Liputan6.com, Jakarta – Kementerian Agraria dan Tata Ruang (ATR)/Badan Pertanahan Nasional (BPN) memastikan bahwa target penerbitan 7 juta sertifikat tanah untuk masyarakat bisa tercapai di 2018.

“Target sertifikasi 7 juta bidang tanah Insya Allah tercapai tahun ini. Sesuai pemetaan, bahkan dapat bertambah dari patokan awal menjadi 8 juta bidang,” kata Menteri ATR/BPN Sofyan Djalil di Hotel Grand Sahid Jakarta pada Kamis (11/1/2018).

Sementara itu, Sekretaris Jenderal Kementerian ATR/BPN M. Noor Marzuki membuat perhitungan terkait rencana pemetaan 8 juta bidang tanah, yang diprediksi akan selesai pada pertengahan tahun.

“Pemetaan tanah akan dimulai Februari, dan prosesnya itu sekitar 95 hari, atau 4 bulan lah, jadi selesainya bisa pada Juni. Untuk penyelesaian sertifikat tanah, itu Insya Allah pada Oktober,” jelas dia.

Sofyan mengatakan, Kementerian ATR/BPN akan terus berkoordinasi dengan berbagai jajaran, mulai dari yang terrendah hingga yang tertinggi.
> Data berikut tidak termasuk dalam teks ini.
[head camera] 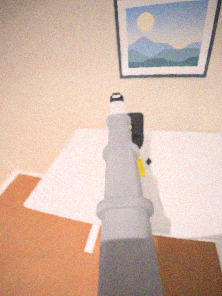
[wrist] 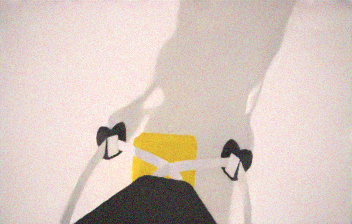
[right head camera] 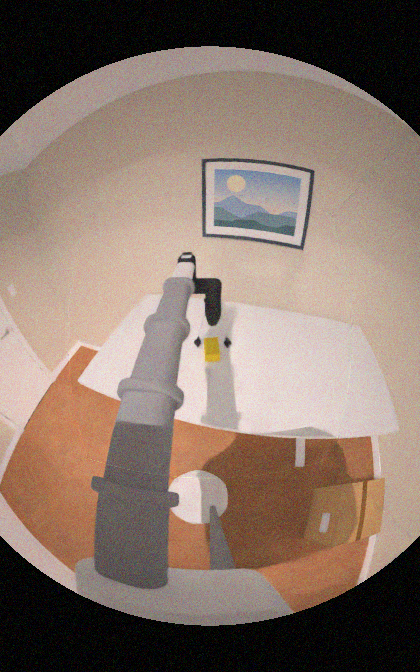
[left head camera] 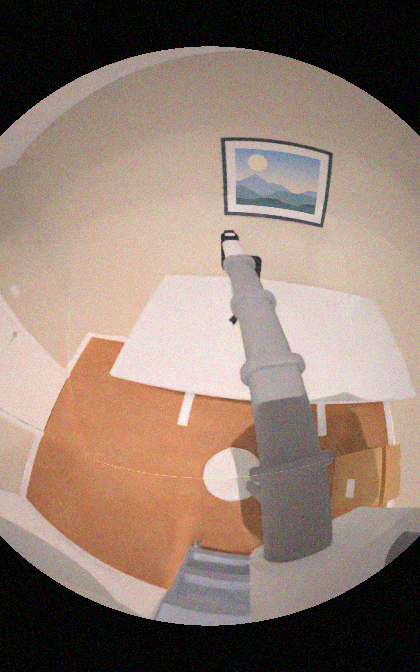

“Kita akan bekerjasama dengan berbagai pihak, mulai dari level Kelurahan, Kabupaten, Dispenda, Bank Pembangunan Daerah, Kantor Pelayanan Pajak, serta unsur penegak hukum semisal Polri dan TNI,” tandasnya.

Terkait Reforma Agraria, dia menjelaskan perihal target kegiatan redistribusi tanah pada tahun anggaran 2018 adalah sebanyak 350 ribu bidang yang tersebar di 31 provinsi.

“Tanah itu berasal dari lahan transmigrasi, lahan HGU (Hak Guna Usaha) yang telah habis masa berlakunya, tanah terlantar, dan pelepasan kawasan hutan,” terang Sofyan.

Dari total 8 juta bidang tanah yang terpetakan, sebanyak 3,6 jutanya berada di Pulau Jawa. Jawa menjadi penyumbang terbesar, yang mana 1,2 juta bidang masing-masing berada di Jawa Barat, Tengah dan Timur.